What the exercise asks: The lines to print run from the top of the material below to the line with "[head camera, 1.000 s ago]", inclusive; please copy them exactly, without pictures.
Content starts
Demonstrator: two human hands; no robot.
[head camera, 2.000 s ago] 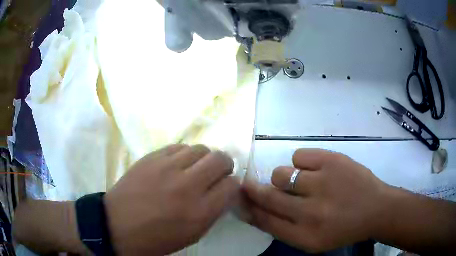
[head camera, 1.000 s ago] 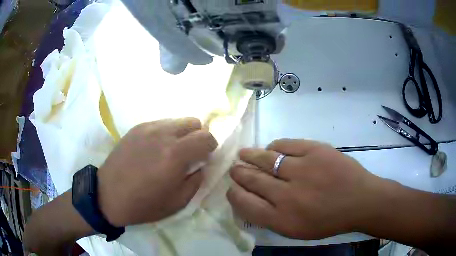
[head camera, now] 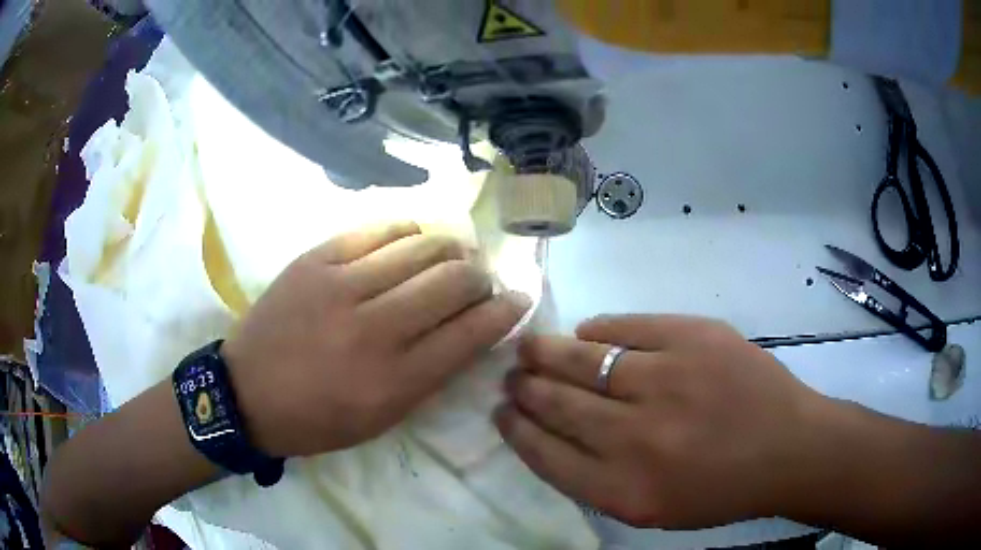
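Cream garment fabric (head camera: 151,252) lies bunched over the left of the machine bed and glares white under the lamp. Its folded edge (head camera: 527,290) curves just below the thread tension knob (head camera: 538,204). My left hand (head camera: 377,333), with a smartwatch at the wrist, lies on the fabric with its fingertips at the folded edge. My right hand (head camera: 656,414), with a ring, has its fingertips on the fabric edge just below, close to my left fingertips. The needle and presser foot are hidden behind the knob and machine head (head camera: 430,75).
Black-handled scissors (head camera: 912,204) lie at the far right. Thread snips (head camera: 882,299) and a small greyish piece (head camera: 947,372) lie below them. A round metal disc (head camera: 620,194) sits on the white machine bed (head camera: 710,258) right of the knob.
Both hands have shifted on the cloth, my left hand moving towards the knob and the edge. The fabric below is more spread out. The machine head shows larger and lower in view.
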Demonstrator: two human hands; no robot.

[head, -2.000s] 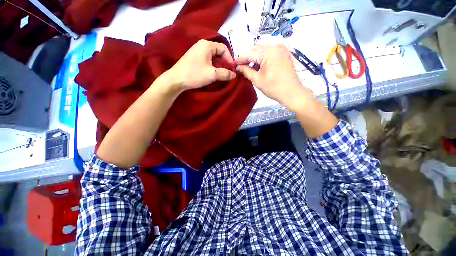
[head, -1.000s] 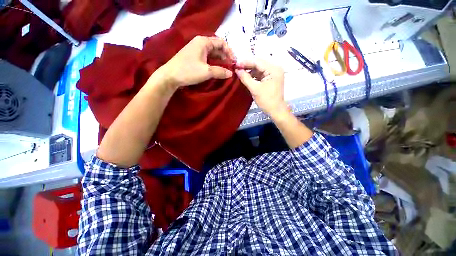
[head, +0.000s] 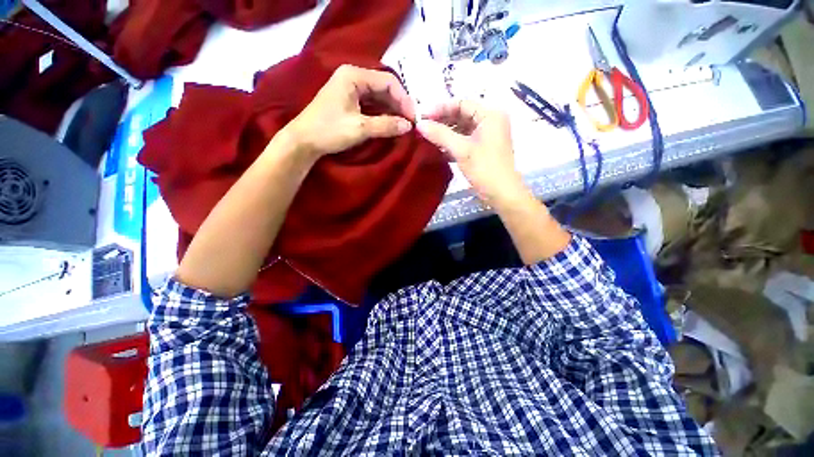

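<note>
A dark red garment piece (head: 348, 210) lies bunched on the white table and hangs over its front edge. My left hand (head: 357, 112) rests over the cloth, with its thumb and index finger pinching at the cloth's right edge. My right hand (head: 473, 143) meets it there, thumb and index fingertips closed together. What lies between the fingertips is too small to tell; part of the cloth edge is hidden by my fingers. Black thread snips (head: 541, 104) lie on the table right of my right hand, on a dark cord.
Scissors with orange and red handles (head: 613, 96) lie right of the snips, beside a dark blue cord (head: 654, 134). Metal presser foot parts (head: 479, 37) stand behind my hands. A grey vented housing (head: 45, 183) is at left, a red stool (head: 105, 390) below. Khaki garments (head: 750, 268) lie at right.
My right hand has let go of the snips, which now lie on the table. My hands stay close together at the cloth edge. The cloth has barely moved.
</note>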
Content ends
Solved problem:
Demonstrator: two human hands; no robot.
[head camera, 2.000 s ago] 
[head camera, 1.000 s ago] 

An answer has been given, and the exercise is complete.